HOW TO COMPLETE THIS TASK | The listing below holds a line with "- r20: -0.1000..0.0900" and a later line with "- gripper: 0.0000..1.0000". Write out those two lines and every line between them, exactly, and nothing else.

Start of GIVEN MATERIAL

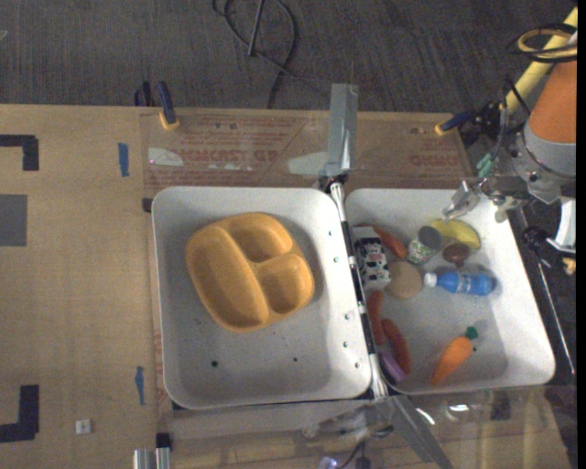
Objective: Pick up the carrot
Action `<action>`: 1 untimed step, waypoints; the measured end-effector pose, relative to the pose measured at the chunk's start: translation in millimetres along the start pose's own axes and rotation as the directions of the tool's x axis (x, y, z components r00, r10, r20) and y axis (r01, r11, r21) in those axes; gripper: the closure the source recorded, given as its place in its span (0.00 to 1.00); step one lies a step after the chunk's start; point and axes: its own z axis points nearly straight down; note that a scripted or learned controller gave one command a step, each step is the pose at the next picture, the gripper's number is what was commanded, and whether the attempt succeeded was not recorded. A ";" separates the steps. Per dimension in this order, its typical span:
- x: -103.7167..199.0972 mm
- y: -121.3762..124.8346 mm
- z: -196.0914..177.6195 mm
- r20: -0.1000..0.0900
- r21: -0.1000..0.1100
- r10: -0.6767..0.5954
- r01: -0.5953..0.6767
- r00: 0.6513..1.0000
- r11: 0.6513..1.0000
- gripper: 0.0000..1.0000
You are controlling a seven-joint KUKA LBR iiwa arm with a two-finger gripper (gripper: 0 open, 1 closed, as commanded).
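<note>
cardboard bench (73, 275) lettering is reading too blurred; gripper (476, 194) is hanging at the carrot's (453, 355) 12 o'clock, finger state unclear.

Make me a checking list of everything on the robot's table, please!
Surface: tan wooden bench bearing two shallow white bins, left and right.
Job's things: orange toy carrot with green top lying in the right bin's front part, untouched.
Clutter: yellow divided plastic plate in left bin; blue-and-white bottle, yellow banana, small can in right bin.
Grippers: metal gripper over the right bin's back edge, holding nothing.
Cables: black cable on floor.
Surroundings: grey carpet.
</note>
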 end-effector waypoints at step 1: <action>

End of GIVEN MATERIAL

ANSWER TO THE PROBLEM |
- r20: -0.1000..0.0900
- r21: -0.1000..0.1100
- r10: -0.6767..0.5954
- r01: -0.5953..0.6767
- r00: 0.6513..1.0000
- r11: 0.6513..1.0000
- gripper: 0.0000..1.0000

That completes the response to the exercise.